Iker Martínez

Personal information
- Full name: Iker Martínez Martínez
- Date of birth: 7 October 2004 (age 21)
- Place of birth: El Entrego, Spain
- Height: 1.86 m (6 ft 1 in)
- Position: Right-back

Team information
- Current team: Sporting Gijón
- Number: 26

Youth career
- Alcázar
- 2011–2018: Sporting Gijón
- 2018–2021: Llano 2000
- 2021–2022: Arenal
- 2022–2023: Almería

Senior career*
- Years: Team / Apps / (Gls)
- 2023–2024: Sporting C / 28 / (1)
- 2024–: Sporting B / 52 / (0)
- 2024–: Sporting Gijón / 4 / (0)

= Iker Martínez (footballer) =

Spanish footballer

Iker Martínez Martínez (born 7 October 2004) is a Spanish professional footballer who plays as a right-back for Sporting de Gijón.

==Career==
Born in El Entrego, Asturias, Martínez joined Sporting de Gijón's youth sides at the age of seven, from Alcázar CF. He left the club after seven seasons, and subsequently played for SD Llano 2000 and CD Arenal before agreeing to a deal with UD Almería in April 2022.

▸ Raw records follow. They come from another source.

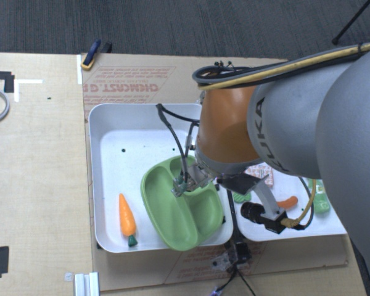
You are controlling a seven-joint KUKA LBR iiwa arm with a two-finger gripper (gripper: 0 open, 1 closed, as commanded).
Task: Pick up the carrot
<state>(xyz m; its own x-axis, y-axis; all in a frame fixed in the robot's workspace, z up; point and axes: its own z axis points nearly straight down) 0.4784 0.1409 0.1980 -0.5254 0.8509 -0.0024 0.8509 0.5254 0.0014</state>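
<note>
An orange carrot (127, 214) with a small green stem end lies in the left white bin (111, 142), near its front left corner, pointing away from the front wall. My gripper (183, 186) hangs over the green bowl (174, 216) in the middle front of that bin, well to the right of the carrot and apart from it. The big grey arm with its orange band (228, 128) hides the bin's right side.
The green two-part bowl fills the space right of the carrot. In the right bin (308, 230) lie a small orange piece (288, 201), a green item (321, 201) and a printed packet (263, 174). Black cables (172, 131) hang over the left bin.
</note>
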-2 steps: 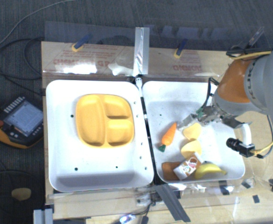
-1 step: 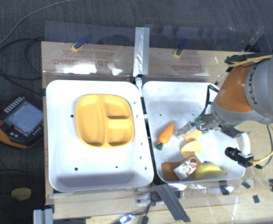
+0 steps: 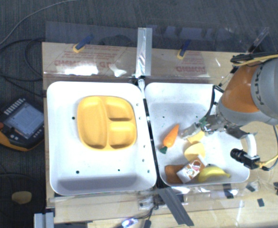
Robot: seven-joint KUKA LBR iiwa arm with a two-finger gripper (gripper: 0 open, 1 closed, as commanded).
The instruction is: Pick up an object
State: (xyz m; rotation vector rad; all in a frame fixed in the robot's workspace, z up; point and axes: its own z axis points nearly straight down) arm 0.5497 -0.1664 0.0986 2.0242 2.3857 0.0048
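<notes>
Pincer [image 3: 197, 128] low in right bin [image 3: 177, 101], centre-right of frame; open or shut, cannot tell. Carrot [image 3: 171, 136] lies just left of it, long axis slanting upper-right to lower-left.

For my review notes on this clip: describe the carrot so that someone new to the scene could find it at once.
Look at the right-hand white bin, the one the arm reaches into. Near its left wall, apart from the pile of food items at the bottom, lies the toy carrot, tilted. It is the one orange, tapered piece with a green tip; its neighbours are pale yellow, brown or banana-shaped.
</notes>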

On 20 July 2023, after finishing his formation, Martínez returned to Sporting and was initially assigned to the C-team in Primera Asturfútbol. An undisputed starter for the C's, he also featured with the reserves in Tercera Federación during the campaign.

Martínez made his first team debut with the Rojiblancos on 24 August 2024, coming on as a late substitute for fellow youth graduate Guille Rosas in a 0–0 Segunda División home draw against CD Eldense.